» YOUR OBJECTIVE:
Go through the material under this sentence. Return every line holding "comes".

» DATA SUPPLIED:
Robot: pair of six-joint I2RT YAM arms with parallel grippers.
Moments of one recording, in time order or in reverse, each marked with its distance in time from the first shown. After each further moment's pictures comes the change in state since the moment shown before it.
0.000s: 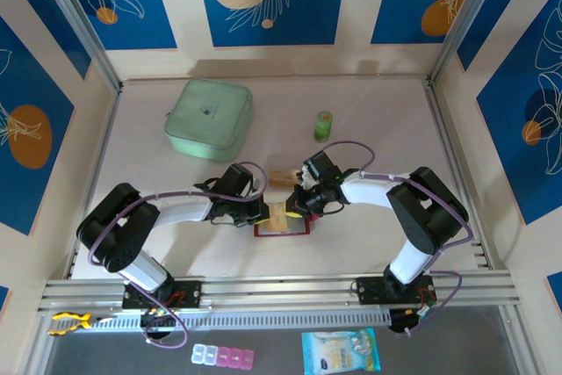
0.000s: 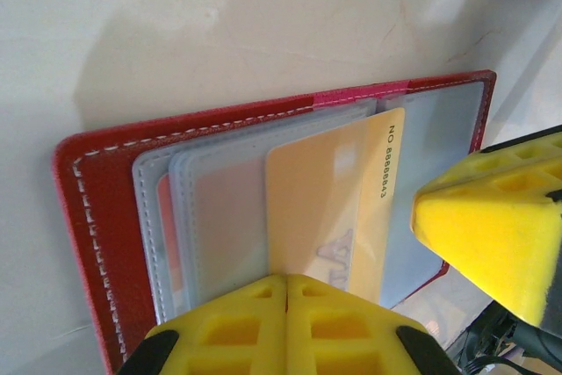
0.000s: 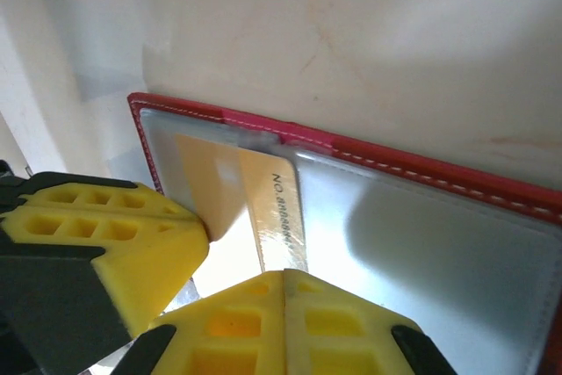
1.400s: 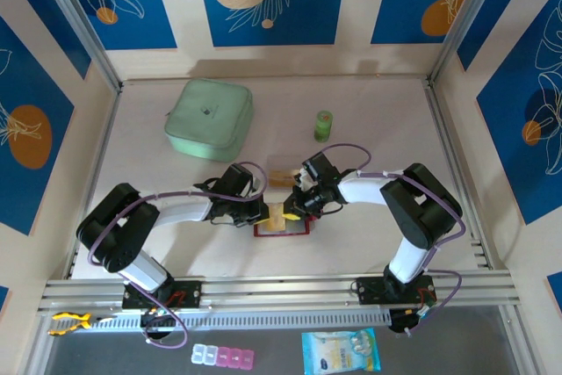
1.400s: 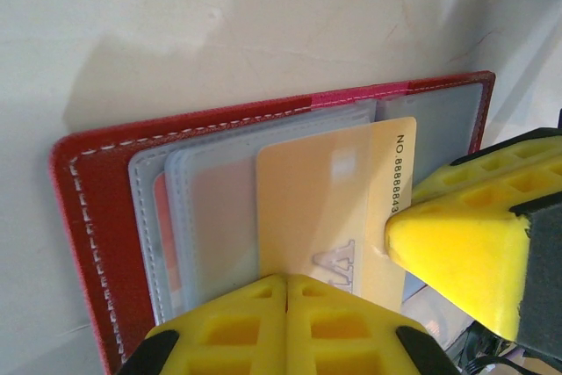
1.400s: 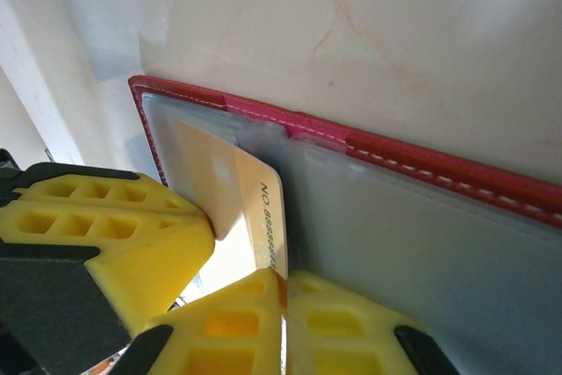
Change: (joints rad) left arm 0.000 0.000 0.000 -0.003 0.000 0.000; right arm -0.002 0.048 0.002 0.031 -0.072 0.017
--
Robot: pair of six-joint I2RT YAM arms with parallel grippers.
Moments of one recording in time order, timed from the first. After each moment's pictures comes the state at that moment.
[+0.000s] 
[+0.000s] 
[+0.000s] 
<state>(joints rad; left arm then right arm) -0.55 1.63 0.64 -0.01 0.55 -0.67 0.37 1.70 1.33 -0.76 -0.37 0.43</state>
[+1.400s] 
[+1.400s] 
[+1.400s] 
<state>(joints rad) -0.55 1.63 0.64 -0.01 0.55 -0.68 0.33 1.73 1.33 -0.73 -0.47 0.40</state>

» WRITTEN REPLY:
Moments of one recording, in time order or in reverse, each marked with its distance in time from the first shown. After each further moment's pictures comes the change in state since the moment shown before it.
Moments of one recording in time order, timed from the first. After each moment's pictures comes the state at that moment.

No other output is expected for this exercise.